QEC-Specific Usage Example

This section shows how the realtime messaging protocol is used for quantum error correction (QEC) decoding. This is one application of the protocol; other use cases follow the same pattern.

QEC Terminology

In QEC applications, the following terminology applies:

  • Measurement result: Raw readout value from a QPU measurement (0 or 1 for binary readout)

  • Detection event: XOR’d measurement results as dictated by the parity check (stabilizer) matrix

  • Syndrome: The full history or set of detection events used by the decoder

The decoder consumes detection events (often called “syndrome data” colloquially) and produces corrections.

QEC Decoder Handler

Typical QEC decoder signature:

void qec_decode(const uint8_t* detection_events, uint32_t num_events,
                uint8_t* correction);

Schema:

  • arg0: TYPE_BIT_PACKED, variable size (detection events, 1 bit per event)

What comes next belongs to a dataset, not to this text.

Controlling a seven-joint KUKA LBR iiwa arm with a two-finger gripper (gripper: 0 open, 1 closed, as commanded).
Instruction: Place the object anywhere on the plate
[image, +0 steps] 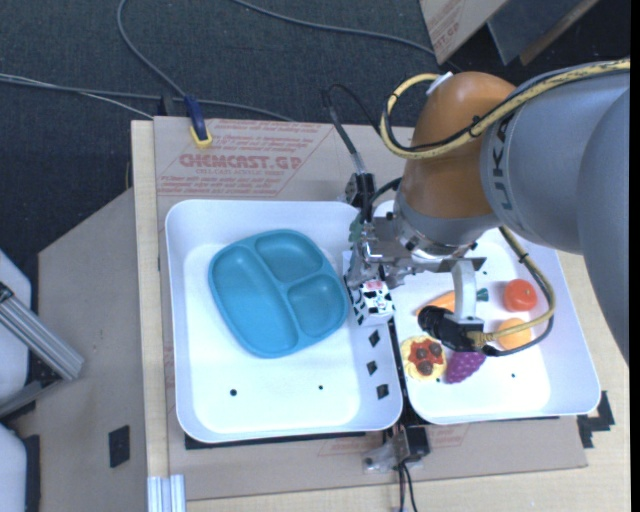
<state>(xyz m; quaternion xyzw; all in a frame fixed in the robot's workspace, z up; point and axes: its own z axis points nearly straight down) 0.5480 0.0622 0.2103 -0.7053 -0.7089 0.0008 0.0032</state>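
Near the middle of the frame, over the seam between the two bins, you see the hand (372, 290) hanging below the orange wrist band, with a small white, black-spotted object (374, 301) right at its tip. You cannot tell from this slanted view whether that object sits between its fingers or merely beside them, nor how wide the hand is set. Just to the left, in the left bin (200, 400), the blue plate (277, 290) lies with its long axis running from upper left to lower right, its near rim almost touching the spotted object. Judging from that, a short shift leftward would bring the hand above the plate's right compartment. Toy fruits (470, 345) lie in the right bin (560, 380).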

  • arg1: TYPE_UINT32, 4 bytes (number of detection events)

  • result0: TYPE_UINT8, 1 byte (correction bit-packed)

Decoding Rounds

For QEC applications, one RPC message typically corresponds to one decoding round (one invocation of the decoder with a set of detection events). The boundaries of each decoding round are determined by the quantum control system (e.g., FPGA) when building RPC messages.

Note: The term “shot” is often used in quantum computing to mean one full execution of a quantum program (repeated num_shots times for statistics). In the context of realtime decoding, we use “decoding round” to avoid confusion, as there may be many RPC invocations during a single quantum program execution.